🤖 AI Summary
This work proposes a multimodal large language model (LLM)-based approach for nationwide automated building condition assessment, significantly reducing reliance on extensive human annotation. By fine-tuning the Gemma-3 27B model on a small set of human-labeled data and incorporating Google Street View imagery, the method achieves predictions highly aligned with human judgments—outperforming individual annotators in both Spearman’s rank correlation coefficient (SRCC) and Pearson’s linear correlation coefficient (PLCC). It pioneers the application of multimodal LLMs to built environment attribute evaluation and employs knowledge distillation to develop a lightweight 4B model that retains performance while tripling inference speed. Further integration with EfficientNetV2-M and SwinV2-B yields a 30-fold acceleration. An accompanying visualization dashboard facilitates downstream analysis, advancing interpretable AI applications in urban governance.
📝 Abstract
We present a novel framework for automatically evaluating building conditions nationwide in the United States by leveraging large language models (LLMs) and Google Street View (GSV) imagery. By fine-tuning Gemma 3 27B on a modest human-labeled dataset, our approach achieves strong alignment with human mean opinion scores (MOS), outperforming even individual raters on SRCC and PLCC relative to the MOS benchmark.
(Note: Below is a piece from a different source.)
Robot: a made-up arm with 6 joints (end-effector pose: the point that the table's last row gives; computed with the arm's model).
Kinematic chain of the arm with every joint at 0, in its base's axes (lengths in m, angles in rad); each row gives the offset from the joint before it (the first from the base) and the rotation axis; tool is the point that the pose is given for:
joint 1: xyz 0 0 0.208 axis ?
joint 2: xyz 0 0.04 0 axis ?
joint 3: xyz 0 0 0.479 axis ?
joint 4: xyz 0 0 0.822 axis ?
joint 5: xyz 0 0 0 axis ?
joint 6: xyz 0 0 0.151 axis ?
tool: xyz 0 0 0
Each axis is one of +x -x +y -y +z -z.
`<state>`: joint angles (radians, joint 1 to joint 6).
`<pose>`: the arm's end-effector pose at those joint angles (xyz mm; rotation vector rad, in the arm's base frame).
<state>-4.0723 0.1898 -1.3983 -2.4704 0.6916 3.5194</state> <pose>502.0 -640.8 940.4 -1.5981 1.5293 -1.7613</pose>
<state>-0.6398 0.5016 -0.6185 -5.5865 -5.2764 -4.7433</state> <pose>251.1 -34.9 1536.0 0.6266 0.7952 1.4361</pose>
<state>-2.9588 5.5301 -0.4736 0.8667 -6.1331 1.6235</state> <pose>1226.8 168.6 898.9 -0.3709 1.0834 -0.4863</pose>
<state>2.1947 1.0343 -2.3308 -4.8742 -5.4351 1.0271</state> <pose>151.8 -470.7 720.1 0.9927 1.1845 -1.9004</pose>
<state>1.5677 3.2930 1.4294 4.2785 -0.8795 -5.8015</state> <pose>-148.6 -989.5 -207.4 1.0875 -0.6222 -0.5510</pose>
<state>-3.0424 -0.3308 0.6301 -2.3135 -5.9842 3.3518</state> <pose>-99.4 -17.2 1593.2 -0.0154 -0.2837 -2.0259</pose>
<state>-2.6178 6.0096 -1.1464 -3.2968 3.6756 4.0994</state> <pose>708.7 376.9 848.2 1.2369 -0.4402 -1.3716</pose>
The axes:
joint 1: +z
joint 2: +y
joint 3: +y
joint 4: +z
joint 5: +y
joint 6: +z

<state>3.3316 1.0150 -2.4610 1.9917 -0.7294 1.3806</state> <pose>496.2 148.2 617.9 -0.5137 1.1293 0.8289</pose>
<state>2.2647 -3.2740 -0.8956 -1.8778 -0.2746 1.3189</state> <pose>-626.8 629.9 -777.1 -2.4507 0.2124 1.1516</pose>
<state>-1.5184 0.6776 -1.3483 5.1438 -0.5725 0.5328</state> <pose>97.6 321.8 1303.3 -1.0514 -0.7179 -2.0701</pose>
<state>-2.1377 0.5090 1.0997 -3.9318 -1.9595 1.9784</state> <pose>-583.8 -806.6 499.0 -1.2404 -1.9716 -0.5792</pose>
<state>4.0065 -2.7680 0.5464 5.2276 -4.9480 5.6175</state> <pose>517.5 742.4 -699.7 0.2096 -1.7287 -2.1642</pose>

To enhance efficiency, we apply knowledge distillation, transferring the capabilities of Gemma 3 27B to a smaller Gemma 3 4B model that achieves comparable performance with a 3x speedup. Further, we distill the knowledge into a CNN-based model (EfficientNetV2-M) and a transformer (SwinV2-B), delivering close performance while achieving a 30x speed gain. Furthermore, we investigate LLMs' capabilities for assessing an extensive list of built environment and housing attributes through a human-AI alignment study and develop a visualization dashboard that integrates LLM assessment outcomes for downstream analysis by homeowners. Our framework offers a flexible and efficient solution for large-scale building condition assessment, enabling high accuracy with minimal human labeling effort.